§ **Action item**:
Copy the records below word for word, from the first line through the line that contains "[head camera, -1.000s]", and leave out any pictures.

§ **Exercise material**:

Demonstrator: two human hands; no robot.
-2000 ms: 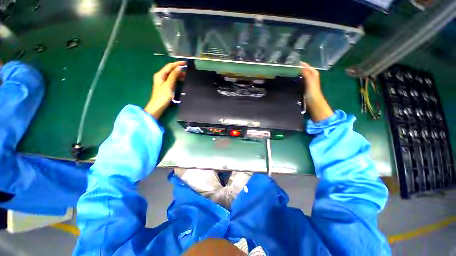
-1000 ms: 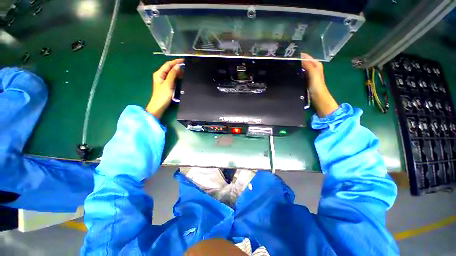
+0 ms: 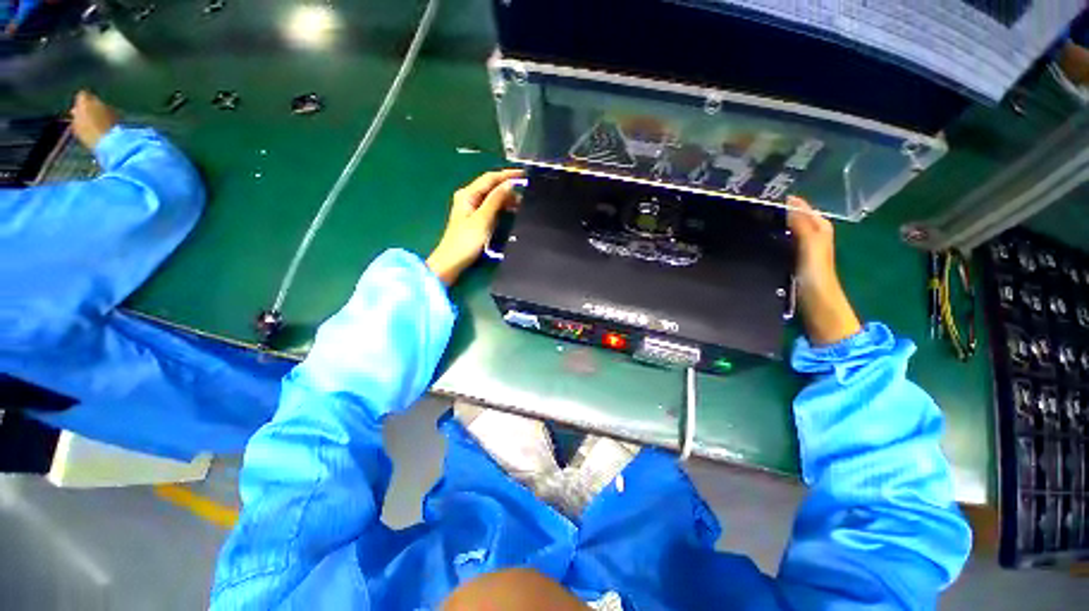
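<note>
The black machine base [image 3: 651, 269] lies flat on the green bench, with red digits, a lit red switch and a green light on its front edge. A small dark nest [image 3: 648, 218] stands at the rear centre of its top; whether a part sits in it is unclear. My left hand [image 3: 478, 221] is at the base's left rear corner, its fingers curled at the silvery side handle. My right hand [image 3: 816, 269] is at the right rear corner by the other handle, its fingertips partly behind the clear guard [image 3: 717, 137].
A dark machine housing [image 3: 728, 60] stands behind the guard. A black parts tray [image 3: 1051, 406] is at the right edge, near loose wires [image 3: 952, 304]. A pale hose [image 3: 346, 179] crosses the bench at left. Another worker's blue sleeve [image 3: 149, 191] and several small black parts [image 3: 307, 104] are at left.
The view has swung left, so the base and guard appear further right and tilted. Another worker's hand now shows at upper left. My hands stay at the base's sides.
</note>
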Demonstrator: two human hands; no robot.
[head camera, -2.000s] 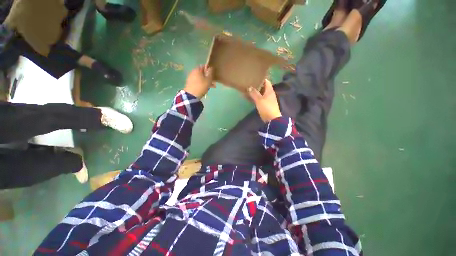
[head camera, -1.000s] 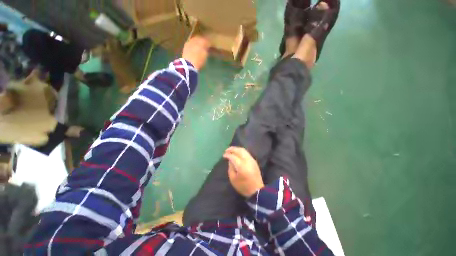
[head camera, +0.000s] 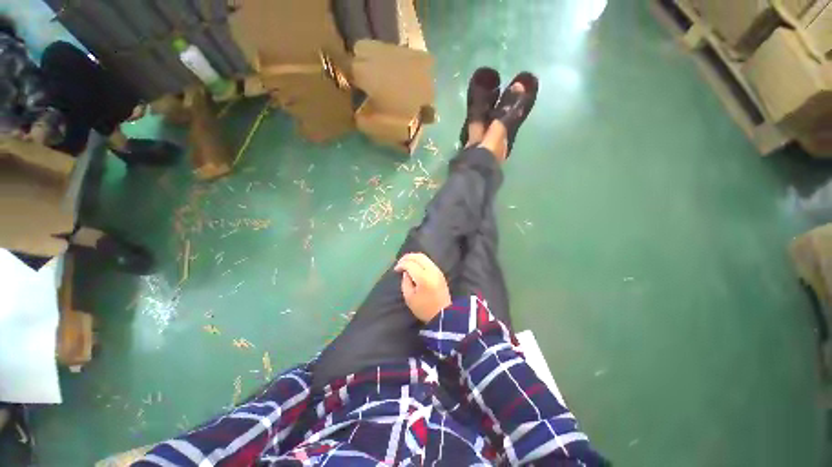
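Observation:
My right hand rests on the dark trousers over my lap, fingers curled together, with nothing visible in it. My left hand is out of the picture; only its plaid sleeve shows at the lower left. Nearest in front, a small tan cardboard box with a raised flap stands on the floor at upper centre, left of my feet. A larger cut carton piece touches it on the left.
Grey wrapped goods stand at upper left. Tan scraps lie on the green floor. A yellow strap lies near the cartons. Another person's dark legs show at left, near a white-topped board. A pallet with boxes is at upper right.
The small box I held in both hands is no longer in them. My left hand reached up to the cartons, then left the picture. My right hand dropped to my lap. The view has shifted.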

§ **Reply to the exercise**:
Demonstrator: two human hands; no robot.
-2000 ms: 
-1000 ms: 
+0 ms: 
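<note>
The black machine base [image 3: 651, 269] lies flat on the green bench, with red digits, a lit red switch and a green light on its front edge. A small dark nest [image 3: 648, 218] stands at the rear centre of its top; whether a part sits in it is unclear. My left hand [image 3: 478, 221] is at the base's left rear corner, its fingers curled at the silvery side handle. My right hand [image 3: 816, 269] is at the right rear corner by the other handle, its fingertips partly behind the clear guard [image 3: 717, 137].
A dark machine housing [image 3: 728, 60] stands behind the guard. A black parts tray [image 3: 1051, 406] is at the right edge, near loose wires [image 3: 952, 304]. A pale hose [image 3: 346, 179] crosses the bench at left. Another worker's blue sleeve [image 3: 149, 191] and several small black parts [image 3: 307, 104] are at left.
The view has swung left, so the base and guard appear further right and tilted. Another worker's hand now shows at upper left. My hands stay at the base's sides.
</note>
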Demonstrator: two human hands; no robot.
[head camera, -2.000s] 
[head camera, -1.000s] 

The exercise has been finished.